From: ver...@gmail.com [mailto:ver...@gmail.com] On Behalf Of Philippe Verdy

>>> These things are much easier if you are a member of the consortium (cost is 
>>> as little as $35/yr for students).
>>
>> Which may still be not negligible sum for some people, especially not 
>> US citizens...

> In addition, not a lot people will stay students for long enough...

I'm not sure why people are ranting. I didn't say that membership was a 
requirement. Proposals are often submitted by individuals or entities that are 
not members. I just said that it's easier to drive things if you are a member.


> to participate to an internationalization and standardization process 
> which requires efforts, discussions and participation for years. So 
> even if a student starts being involved in the process, will he have the 
> time and money to continue his participation, once he no longer has 
> the student status, if he then does not work for a company supporting 
> his initiated project?

For someone with a reasonably-well prepared proposal, it generally doesn't take 
all that long to get processed. A proposal could be taken up at a UTC meeting 
and a decision taken right away, if the proposal is in good shape, in which 
case all that may be needed from the proposer at that point is to make minor 
changes and submit the document to WG2. It can certainly take longer in more 
complex proposals; but it's not very often that someone needs to keep driving a 
reasonable proposal for longer than a year.


> That's why there are probably better ways for individuals to participate 
> than joining the UTC directly. The Script Encoding Initiative (SEI) is 
> probably better fitted for such participation, because it is much less 
> costly, even if this means that the participation will be only indirect, 

Um... SEI is not an organization you can join. It is a funded project being run 
by UC Berkeley. 


> I just hope that the UTC better welcomes the participation by non-profit 
> organizations that have independant support from their citizen participants, 
> not individually bound to the UTC membership terms.

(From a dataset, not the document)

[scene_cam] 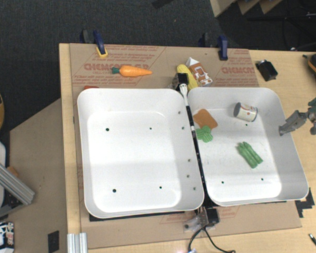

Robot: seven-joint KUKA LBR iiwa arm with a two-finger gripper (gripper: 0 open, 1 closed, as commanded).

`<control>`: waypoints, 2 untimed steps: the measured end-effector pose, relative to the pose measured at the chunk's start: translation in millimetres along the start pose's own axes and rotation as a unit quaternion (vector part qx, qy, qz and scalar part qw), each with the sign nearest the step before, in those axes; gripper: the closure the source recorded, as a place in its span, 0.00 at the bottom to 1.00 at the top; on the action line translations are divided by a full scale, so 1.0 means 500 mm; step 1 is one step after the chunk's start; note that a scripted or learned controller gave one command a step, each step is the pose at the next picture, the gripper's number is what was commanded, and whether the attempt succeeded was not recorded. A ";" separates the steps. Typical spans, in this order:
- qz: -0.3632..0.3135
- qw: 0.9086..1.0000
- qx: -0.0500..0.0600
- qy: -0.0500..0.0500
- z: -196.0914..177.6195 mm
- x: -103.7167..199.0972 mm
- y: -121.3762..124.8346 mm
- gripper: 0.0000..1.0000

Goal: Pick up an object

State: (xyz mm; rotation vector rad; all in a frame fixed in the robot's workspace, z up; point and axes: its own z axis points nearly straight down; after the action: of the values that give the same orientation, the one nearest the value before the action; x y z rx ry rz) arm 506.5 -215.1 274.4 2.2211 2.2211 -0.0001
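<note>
The right bin (pixel 284 183) holds several small objects. A white cup-like cylinder (pixel 245 111) lies on its side at the back. A flat brown piece (pixel 205 118) sits near the left wall, with a small green piece (pixel 204 135) just in front of it. A ribbed green piece (pixel 249 155) lies near the bin's middle. My gripper (pixel 287 126) hangs at the right bin's right rim, level with the cup and to its right, apart from every object. Nothing shows in its grasp.
The left bin (pixel 95 157) stands beside the right one. Behind the bins on the board lie an orange carrot (pixel 131 71), a yellow banana (pixel 185 73) and a small carton (pixel 200 74). Two blue clamps (pixel 100 44) (pixel 222 46) hold the board's back edge.
</note>
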 end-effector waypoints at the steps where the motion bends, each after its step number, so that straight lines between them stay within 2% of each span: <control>1: -0.002 1.000 0.002 0.002 0.394 0.030 0.130 0.00; 2: 0.000 1.000 -0.001 0.000 0.378 0.026 0.129 0.00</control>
State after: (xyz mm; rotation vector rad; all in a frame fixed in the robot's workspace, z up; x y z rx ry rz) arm 571.1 -202.2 85.3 2.2201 2.2205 0.0006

I'm not sure what you're on about. There are a number of non-profit 
organizations that have paid memberships in the Consortium, others that have 
Liaison relationships (at no cost), and still others that have on occasion 
brought proposals to UTC without any membership.


> As well, there is still clearly a lack of ways for independant non-profit 
> organizations to participate, if they are not in US (in my opinion, the 
> Consortium still lacks regional bureaux ...

Nice idea, but where are you proposing that money for this will come from? 
Count the number of members, calculate their membership dues, think about costs 
of running operations, and you'll quickly realize that Philippe Verdy will have 
to donate several million euros (OK, over a span of years) for this to have 
even slight feasibility.


> More most people looking at how the UTC works, the work being 
> performed there seems too much opaque (and there are even too 
> many documents whose access are restricted, notably when time 
> comes where a proposal gets formalized and before it comes to 
> an important ballot, whose result will be impossible to change later, 

Philippe, you are simply mistaken. The important ballots happen in ISO 
JTC1/SC2, and documents are always available in the WG2 document register well 
before those ballots happen.



> Some UTC members are already present in those regions, but do 
> they accept local open participations in their own institutions, 
> when they are in fact only (most often) commercial companies 
> whose focus is in fact different from "normal" individual users, 
> or religious organizations interested mostly in some kind of 
> litterature and with a non-neutral religious or political opinion?

You're making some wild conjectures here. A commercial company can certainly be 
working to meet the needs of "normal" individual users. (E.g., I certainly 
didn't leave SIL to work for Microsoft so that I could ignore the needs of 
minority language communities around the world.) Similarly, your criticism of 
religious organizations assumes that they cannot possibly be interested in the 
normal needs of "normal" people; this seems to me to be ideological bias on 
your part that makes sweeping assessments without evaluating any factual data.